Radical intensity and cytotoxic activity of curcumin and gallic acid.[Pubmed:9858929]
Anticancer Res. 1998 Sep-Oct;18(5A):3487-91.
Natural phenolic compounds, curcumin and Gallic acid, were compared for their cytotoxic activity in relation to their radical modulating activity. These two compounds induced apoptotic cell death in human promyelocytic leukemic HL-60 cells and human oral squamous carcinoma HSC-4 cells. Curcumin was more cytotoxic than Gallic acid. Catalase reduced significantly the cytotoxic activity of Gallic acid, but not that of curcumin. ESR spectroscopy demonstrated that curcumin produced radicals under alkaline conditions, scavenged the superoxide anion radical, and enhanced the radical intensity of sodium ascorbate at higher concentrations. As compared with curcumin, Gallic acid produced higher amounts of radicals and more efficiently scavenged the superoxide anion radical. Gallic acid reduced the radical intensity of sodium ascorbate, suggesting a possible interaction between these two compounds. These data suggest that curcumin and Gallic acid induce apoptosis by different mechanisms.
Antimelanogenic and antioxidant properties of gallic acid.[Pubmed:17541153]
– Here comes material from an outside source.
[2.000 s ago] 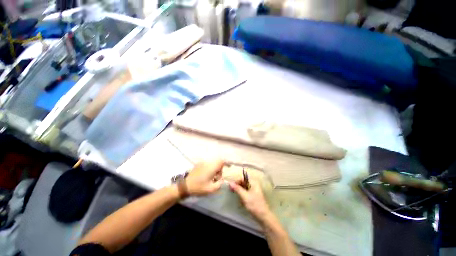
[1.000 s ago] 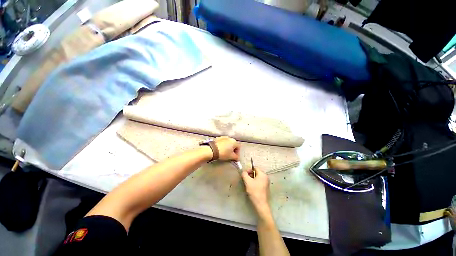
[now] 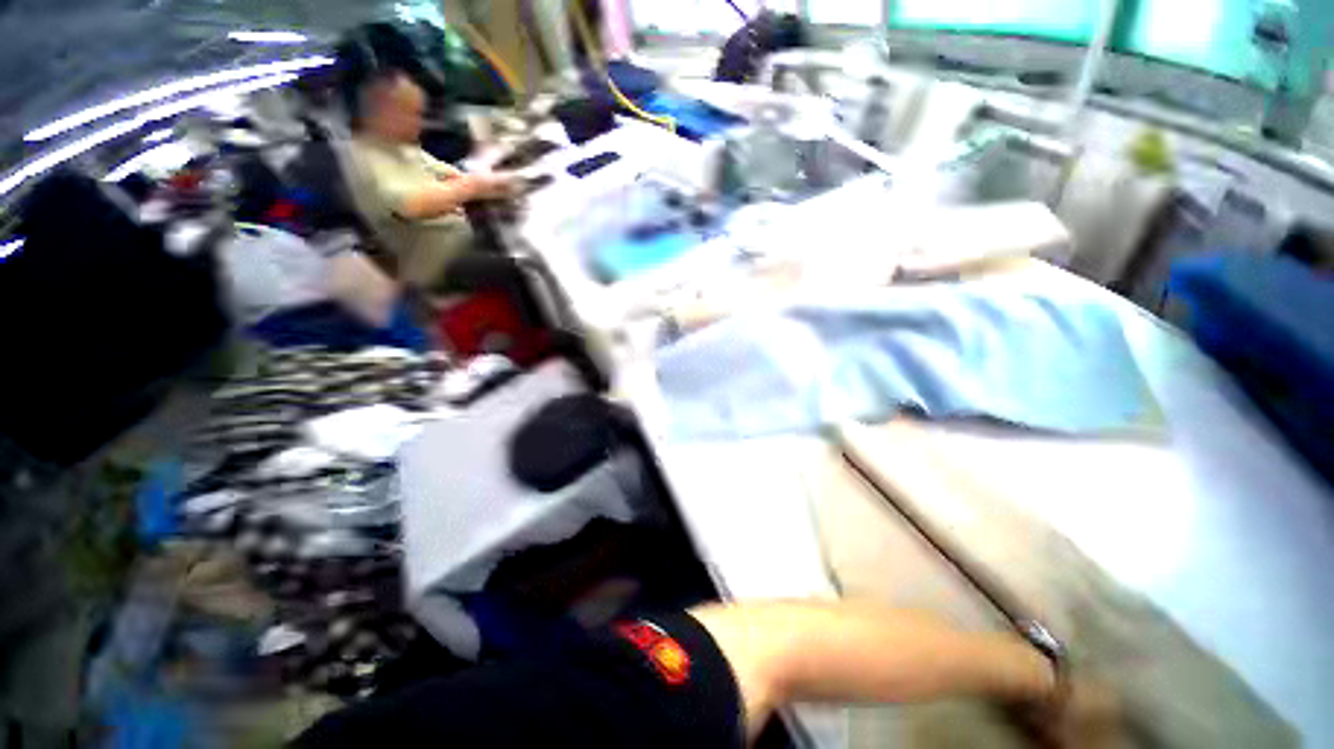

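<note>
The frame is blurred. My left hand (image 3: 1080, 714) is at the lower right, over the beige fabric panels (image 3: 871, 549), with a wristband at the wrist. Its fingers are smeared by motion, so I cannot tell whether it holds anything. The long folded-back beige fabric (image 3: 1010, 534) runs from the panels' upper end down to the lower right. My right hand is out of the picture, and no snips show.
A light blue cloth (image 3: 980, 359) lies behind the panels on the white table (image 3: 746, 498). A blue bolster (image 3: 1265, 322) is at the right edge. A seated person (image 3: 417, 198), a grey surface with a black round item (image 3: 563, 442) and heaped checked fabric (image 3: 315, 512) are left.
The view has swung left and up, bringing in the seated person and the floor. The iron and my right hand have left the picture. My left hand now shows at the lower right.
</note>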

Biol Pharm Bull. 2007 Jun;30(6):1052-5.
To find novel skin-whitening agents, the melanogenesis inhibitory action of Gallic acid (GA) was investigated. In this current study, the effects of GA on mushroom tyrosinase, tyrosinase inhibitory activity, and melanin content were assessed in B16 melanoma cells (B16 cells). Results indicated that GA has a strong antityrosinase activity (IC50=3.59x10(-6) M). Furthermore, data on murine tyrosinase activity and melanin biosynthesis revealed that GA effectively suppressed murine tyrosinase action and the amount of melanin. To investigate the relation between GA's inhibition of melanogenesis and antioxidant activity, the effect of GA on reactive species (RS) generation and the reduced glutathione (GSH)/oxidized glutathione (GSSG) ratio in were determined in B16 cells. Results indicated that GA effectively down-regulated the RS generation and enhanced the GSH/GSSG ratio. Based on these results, I propose that GA exerts antimelanogenic activity coupled with antioxidant properties by suppressing RS generation and maintaining a higher GSH/GSSG ratio.